## Activity
Leave out the pictures and copy everything else in the entries exactly.

::::::::

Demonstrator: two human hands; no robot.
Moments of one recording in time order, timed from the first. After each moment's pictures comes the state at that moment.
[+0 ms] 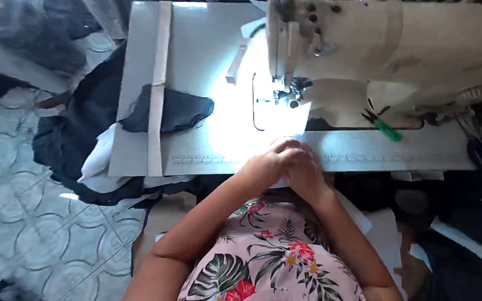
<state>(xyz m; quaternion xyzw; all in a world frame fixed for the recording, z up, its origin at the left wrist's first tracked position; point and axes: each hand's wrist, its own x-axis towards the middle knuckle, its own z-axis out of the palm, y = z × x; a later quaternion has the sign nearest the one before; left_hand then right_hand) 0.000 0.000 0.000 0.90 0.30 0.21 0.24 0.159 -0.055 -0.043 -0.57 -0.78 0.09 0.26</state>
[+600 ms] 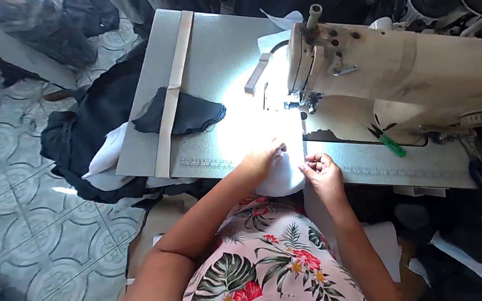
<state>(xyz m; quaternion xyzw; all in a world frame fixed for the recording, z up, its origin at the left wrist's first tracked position) -0.012 0.033 -0.006 0.83 0.43 0.13 0.32 0.176 -0.050 -0.023 -0.68 -0.47 0.39 0.41</state>
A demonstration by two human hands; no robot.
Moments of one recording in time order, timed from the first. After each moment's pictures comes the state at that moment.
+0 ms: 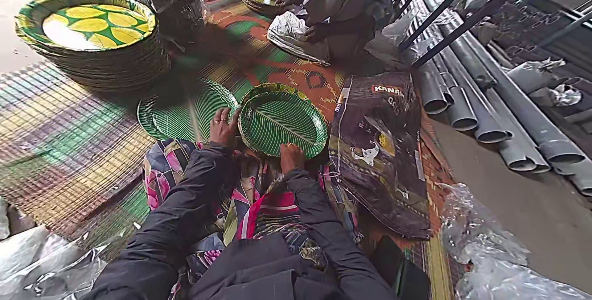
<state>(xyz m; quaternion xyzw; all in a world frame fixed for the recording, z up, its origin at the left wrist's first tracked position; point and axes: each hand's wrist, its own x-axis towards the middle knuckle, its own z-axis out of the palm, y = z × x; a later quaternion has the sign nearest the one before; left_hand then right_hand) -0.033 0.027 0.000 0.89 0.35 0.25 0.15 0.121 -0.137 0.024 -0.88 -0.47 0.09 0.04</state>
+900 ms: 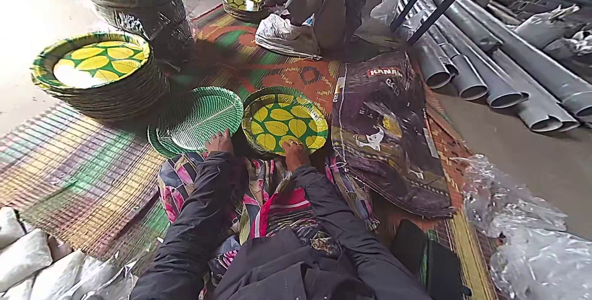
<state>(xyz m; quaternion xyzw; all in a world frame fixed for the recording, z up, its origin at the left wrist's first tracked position) -0.032 0.035 -0.007 0.84 0.53 0.00 0.15 0.127 -0.142 0.013 -0.86 -0.49 0.08 0.08</state>
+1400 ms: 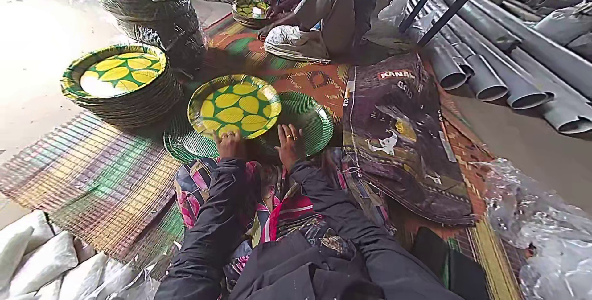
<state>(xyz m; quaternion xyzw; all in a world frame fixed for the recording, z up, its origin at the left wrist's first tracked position) -0.045 0.023 0.019 0.87 0.46 0.17 0.08 0.111 -0.088 0.003 -0.80 -0.56 -0.08 0.20</state>
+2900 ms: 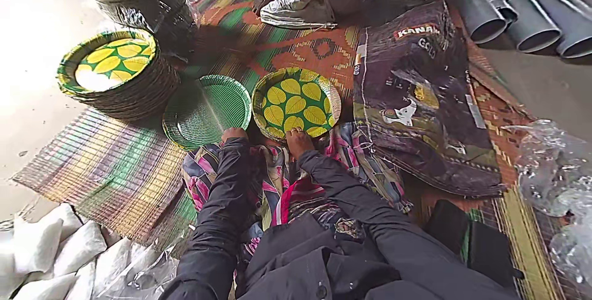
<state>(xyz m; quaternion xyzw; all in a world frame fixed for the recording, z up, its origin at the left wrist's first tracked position) -0.024 0.034 0.004 0.79 0.58 -0.17 0.15 0.104 -0.115 -0.018 -0.83 -0.55 0.07 0.06</state>
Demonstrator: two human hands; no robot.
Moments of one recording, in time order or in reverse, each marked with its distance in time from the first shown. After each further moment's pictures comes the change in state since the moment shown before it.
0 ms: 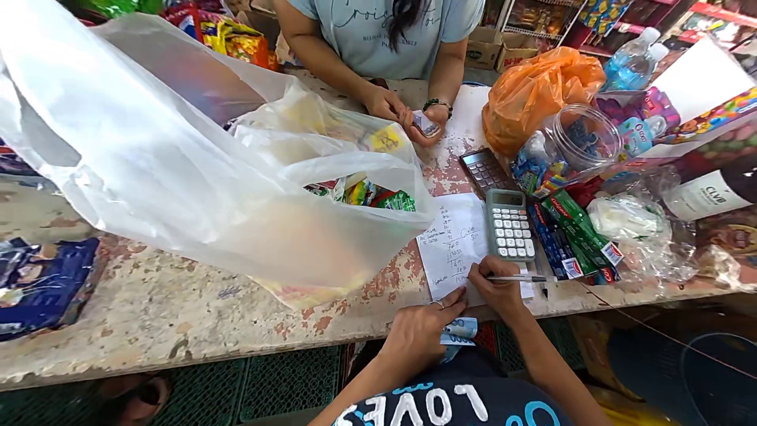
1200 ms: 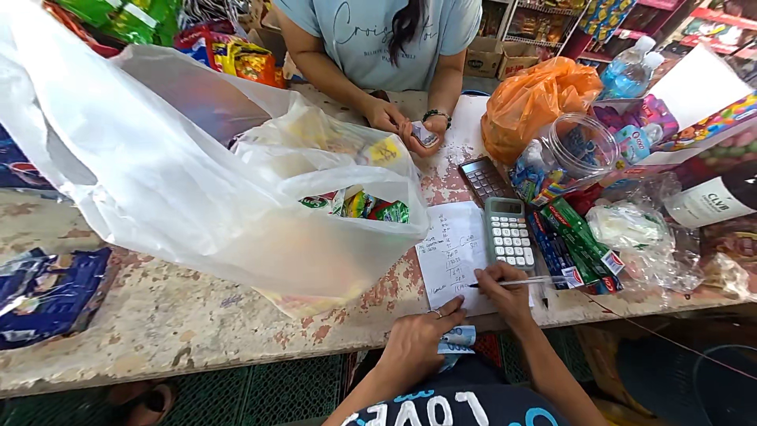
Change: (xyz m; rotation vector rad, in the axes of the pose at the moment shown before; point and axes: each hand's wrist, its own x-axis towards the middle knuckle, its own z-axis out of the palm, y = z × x) left_hand -0.002 -0.001 0.005 0.025 0.046 -0.010; right_hand 0.004 -0.014 -0.015 0.427 0.015 0.131
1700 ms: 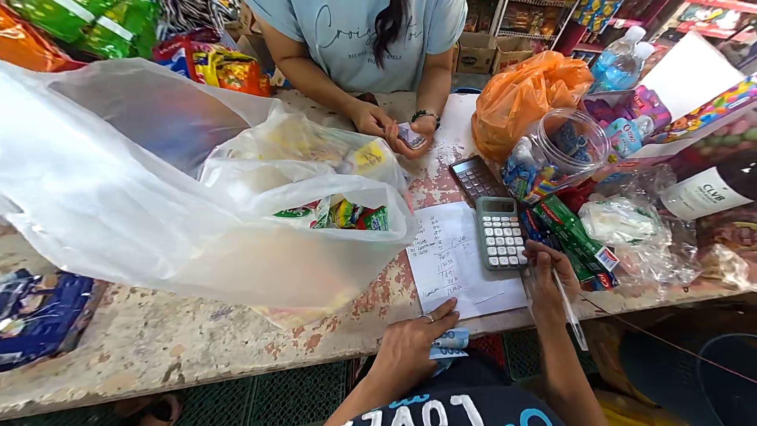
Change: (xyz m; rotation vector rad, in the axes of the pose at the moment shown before) left_hand -0.002 -0.002 0.006 0.023 0.078 0.017; right_hand 0.005 0.013 -0.088 -0.262 0.347 -0.058
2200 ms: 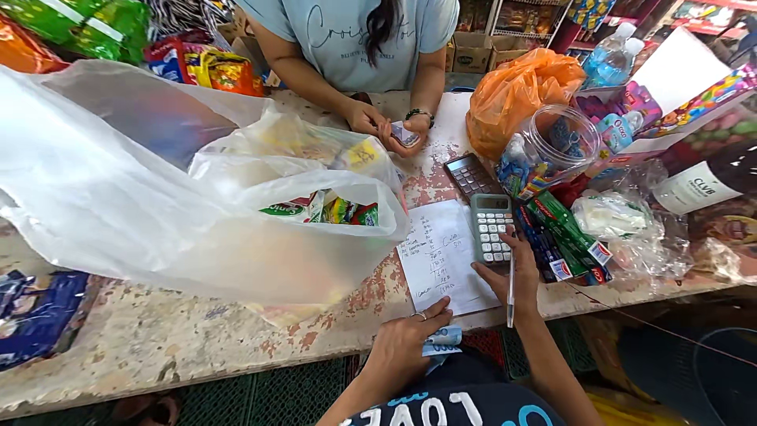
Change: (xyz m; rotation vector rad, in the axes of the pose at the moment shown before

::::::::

## Task result
Demonstrator: two human hands; no robot.
Moments of one recording in time order, timed from the first. After each moment's pictures comes the state at that moment.
[+0 ms] 
<state>(xyz m; quaternion xyzw; all in a world frame fixed for the recording, z up, its origin at the left wrist's first tracked position; point and axes: each hand's wrist, its own x-axis towards the middle knuckle, its own z-axis out of the palm, y = z × x; a later quaternion has the sign nearest the one before; left_hand then right_hand) 0.000 0.000 0.000 0.90 0.30 0.21 0.24 0.159 -0.055 -0.043 -0.57 -0.78 0.09 0.26</state>
[+600 ms] 
<state>(xyz m; quaternion xyzw; all in a world frame fixed for the recording, z up, its origin at the left wrist's first tracked position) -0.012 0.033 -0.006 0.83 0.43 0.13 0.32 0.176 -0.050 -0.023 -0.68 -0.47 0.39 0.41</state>
A demonstration by two human hands; no robot.
Moments of one recording in time order, timed from the first. After each moment's pictures comes the state at that moment.
+0 ms: 
<state>(xyz m; quaternion xyzw; all in a world frame fixed for the recording, z up, its origin at the left wrist's first tracked position; point and axes: each hand's wrist, its own x-axis towards the middle knuckle, its own z-axis out of the palm, y = z × x; a later quaternion has the sign nearest the one before; left_hand then right_hand) -0.033 0.027 0.000 0.89 0.35 0.25 0.15 0.121 -0.137 0.024 -0.88 -0.47 0.09 0.04</state>
+900 ms: 
<state>(xyz m; quaternion xyzw; all in a world frame fixed for the recording, z up, its origin at the left wrist's first tracked position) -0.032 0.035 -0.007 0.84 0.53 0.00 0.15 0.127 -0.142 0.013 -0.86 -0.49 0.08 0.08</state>
+1400 ms: 
<state>(xyz m; quaternion xyzw; all in a world frame fixed for the recording, z up, its origin at the left wrist's first tracked position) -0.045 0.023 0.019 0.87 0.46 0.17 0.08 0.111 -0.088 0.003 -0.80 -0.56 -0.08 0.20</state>
+2900 ms: 
<state>(xyz m; quaternion xyzw; all in a world frame fixed for the recording, z up, its origin at the left wrist's first tracked position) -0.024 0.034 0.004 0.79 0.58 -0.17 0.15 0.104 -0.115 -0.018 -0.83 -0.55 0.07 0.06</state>
Demonstrator: two human hands; no robot.
Moments of one recording, in time order or in reverse, each marked with its distance in time from the first shown. After each further moment's pictures comes the change in state since the moment shown before it.
0 ms: 
1200 ms: 
Change: (xyz m; rotation vector rad, in the axes of the pose at the moment shown before; point and axes: each hand's wrist, its own x-axis towards the middle knuckle, its own z-axis out of the palm, y = z × x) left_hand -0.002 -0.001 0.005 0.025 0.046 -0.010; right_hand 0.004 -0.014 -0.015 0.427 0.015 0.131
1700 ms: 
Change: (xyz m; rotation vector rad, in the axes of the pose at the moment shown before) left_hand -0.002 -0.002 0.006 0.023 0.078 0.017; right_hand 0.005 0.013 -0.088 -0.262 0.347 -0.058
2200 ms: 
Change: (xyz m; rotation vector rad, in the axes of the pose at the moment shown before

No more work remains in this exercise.